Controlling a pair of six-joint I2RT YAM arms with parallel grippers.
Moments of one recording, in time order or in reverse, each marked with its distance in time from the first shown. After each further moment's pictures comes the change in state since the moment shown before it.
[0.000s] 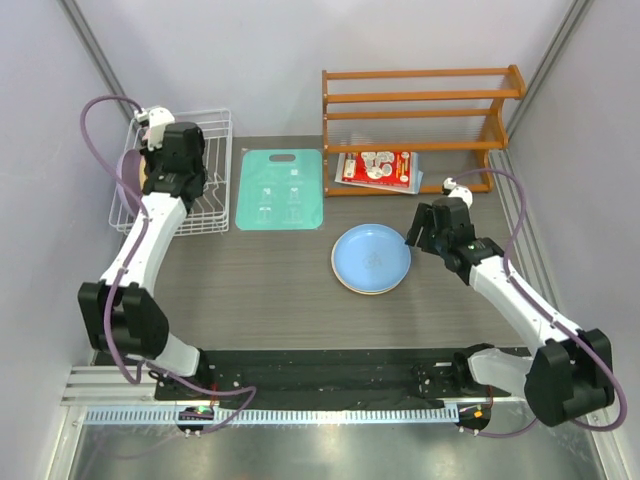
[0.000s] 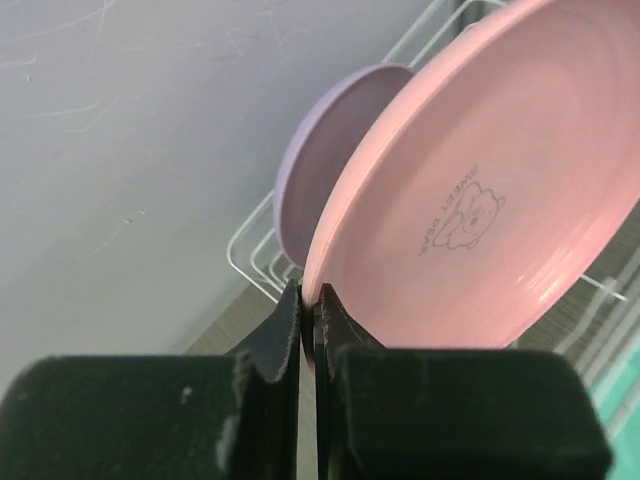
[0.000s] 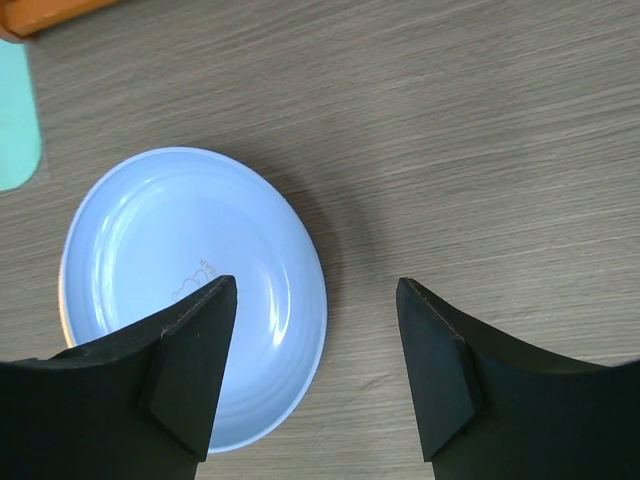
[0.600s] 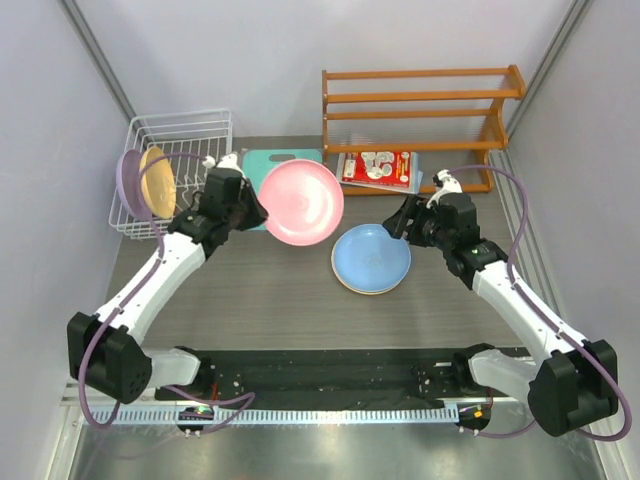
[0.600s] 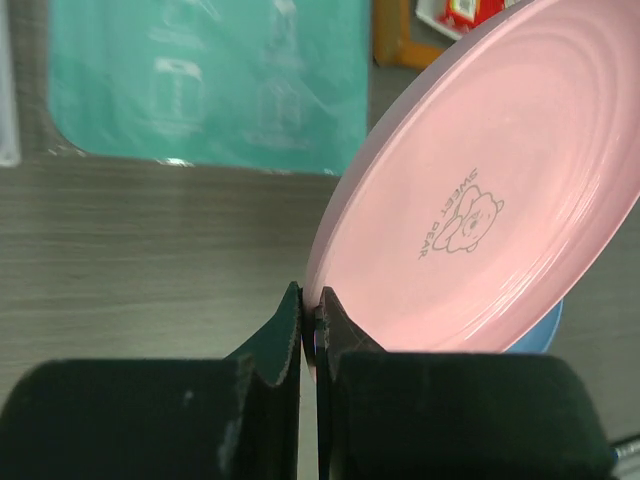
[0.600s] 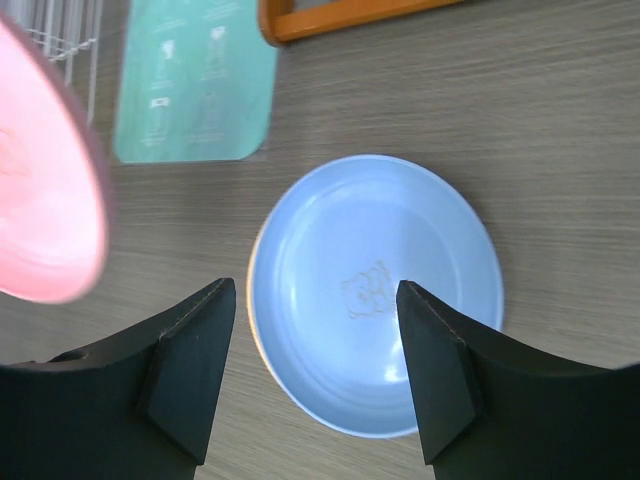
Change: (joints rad) left arm -0.261 -0.253 -0.279 -0.113 0.904 -0.491; right arm 0.006 -0.079 -0.008 0.151 -0.327 0.046
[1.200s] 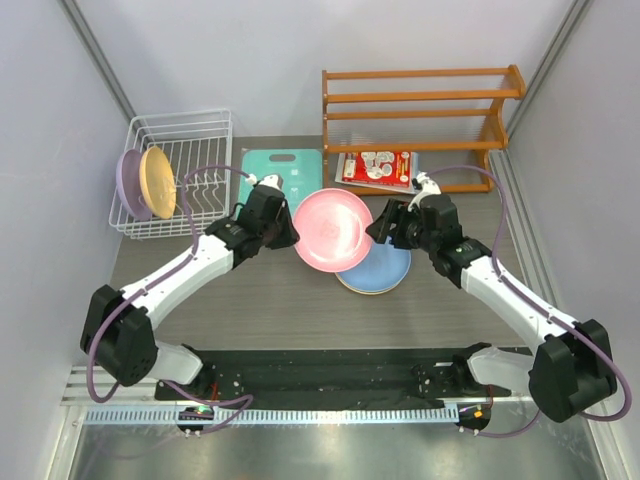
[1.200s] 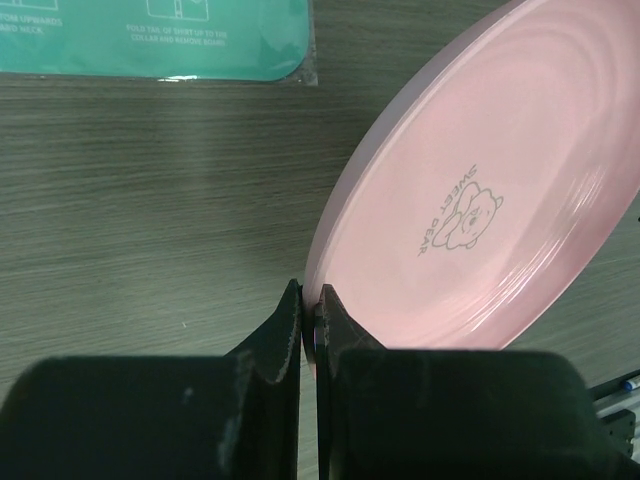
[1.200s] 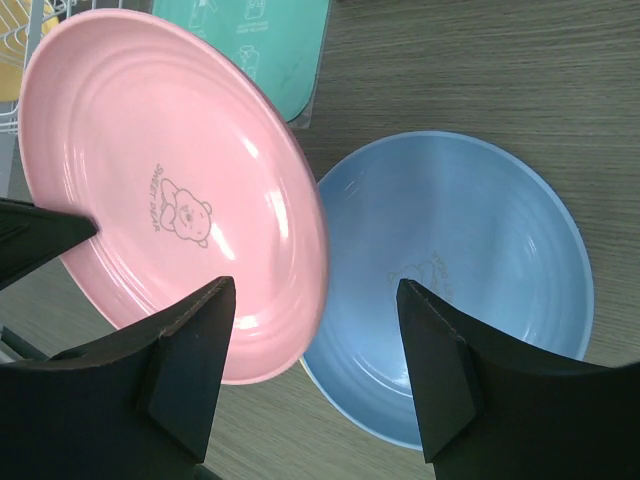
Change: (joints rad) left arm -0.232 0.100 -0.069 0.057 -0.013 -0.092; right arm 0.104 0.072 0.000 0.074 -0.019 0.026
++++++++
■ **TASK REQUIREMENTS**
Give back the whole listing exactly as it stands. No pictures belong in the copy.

■ **OUTPUT FOR THIS EXERCISE**
Controlling a pair of six-joint I2RT YAM arms with parallel grippers.
Moments of one recording, in time order or in reverse, each marked with its distance in time from the first shown. After each further moment's pictures comes the change in state since the moment shown before it.
[0.000s] 
[0.000s] 
[0.000s] 
[0.600s] 
[0.600s] 
[0.600s] 
Change: (joints rad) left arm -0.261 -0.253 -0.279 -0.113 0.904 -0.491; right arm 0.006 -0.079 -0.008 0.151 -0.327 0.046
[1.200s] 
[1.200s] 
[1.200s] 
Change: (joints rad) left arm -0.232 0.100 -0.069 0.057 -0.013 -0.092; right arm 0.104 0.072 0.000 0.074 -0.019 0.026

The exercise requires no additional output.